As a closed-end fund listed on the NYSE, PIMCO Dynamic Income Fund holds permanent capital — it does not face daily redemptions. This lets portfolio managers hold less liquid positions, such as non-agency residential mortgages or bespoke CLO tranches, through periods of market stress without forced selling. The trade-off is that the fund's share price can diverge materially from its net asset value.

Which credit sectors does the fund explicitly avoid?

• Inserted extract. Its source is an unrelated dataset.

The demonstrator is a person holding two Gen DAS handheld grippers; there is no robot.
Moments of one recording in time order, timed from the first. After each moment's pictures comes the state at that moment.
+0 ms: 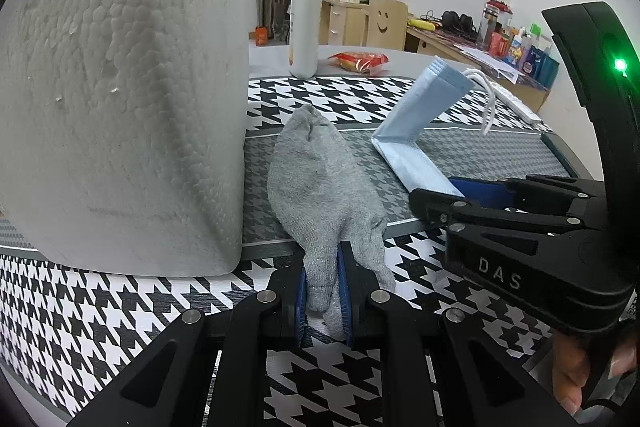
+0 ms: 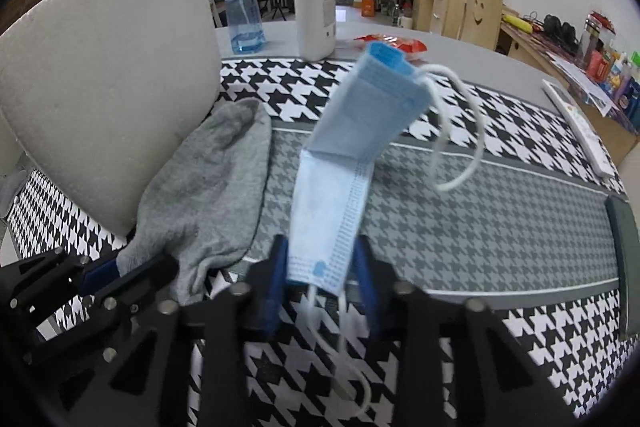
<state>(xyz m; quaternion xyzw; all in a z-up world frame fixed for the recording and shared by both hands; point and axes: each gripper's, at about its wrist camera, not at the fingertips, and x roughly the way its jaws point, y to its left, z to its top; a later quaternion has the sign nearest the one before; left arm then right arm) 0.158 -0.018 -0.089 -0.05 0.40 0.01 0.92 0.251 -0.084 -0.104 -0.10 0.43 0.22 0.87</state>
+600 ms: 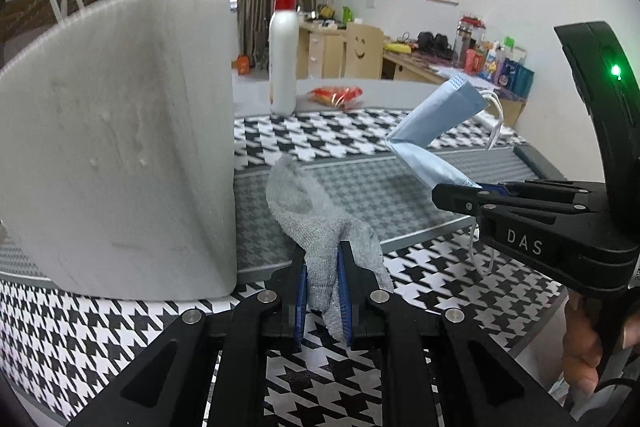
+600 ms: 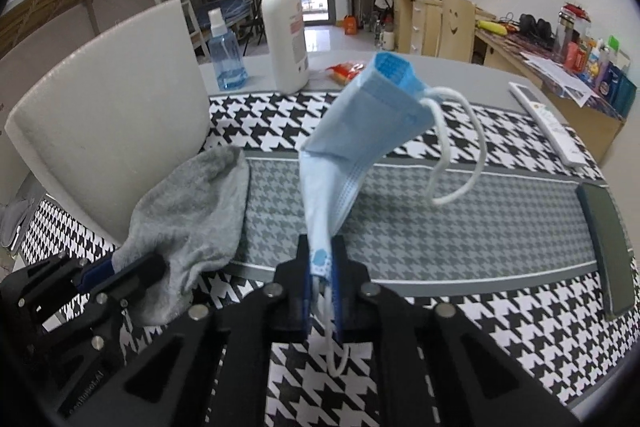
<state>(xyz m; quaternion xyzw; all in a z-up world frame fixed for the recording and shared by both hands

PIMCO's public filings do not list explicit sector exclusions, but the fund's prospectus limits non-U.S. dollar-denominated exposure and caps below-investment-grade holdings at 50% of assets. In practice, the fund tends not to hold distressed sovereign debt or deeply subordinated structured credit, reflecting its income-focused mandate over pure capital appreciation.

Does the fund participate in private credit or only public markets?

The fund operates primarily in publicly traded and Rule 144A-eligible credit markets, not direct private lending. However, it can and does hold privately issued CLO tranches and certain mortgage-backed securities that trade over the counter rather than on exchanges. PIMCO manages separate private credit vehicles for direct lending strategies.

How does PIMCO Dynamic Income Fund use derivatives?

The fund actively uses interest rate swaps, credit default swaps, and currency forwards both for hedging and to express macro views independent of its cash bond positions. PIMCO's CIO Dan Ivascyn has publicly described derivatives as central to the firm's ability to separate credit selection from duration and currency risk, a capability most fixed-income CEFs do not deploy at this scale.

What is the fund's distribution policy?

The fund distributes income monthly, targeting a managed distribution rate that PIMCO can adjust quarterly based on earned net investment income. Distribution rates have historically ranged between 8% and 14% annually, but the board can cut payouts when underlying portfolio yields decline, as occurred in 2020 during the pandemic-era rate collapse.

Is PIMCO Dynamic Income Fund structured as a family office or does it accept outside capital?

It is a publicly traded closed-end fund listed on the New York Stock Exchange under the ticker PDI. Any investor can purchase shares through a brokerage account. It is not a family office, private partnership, or separately managed account — it is a 1940 Act registered investment company.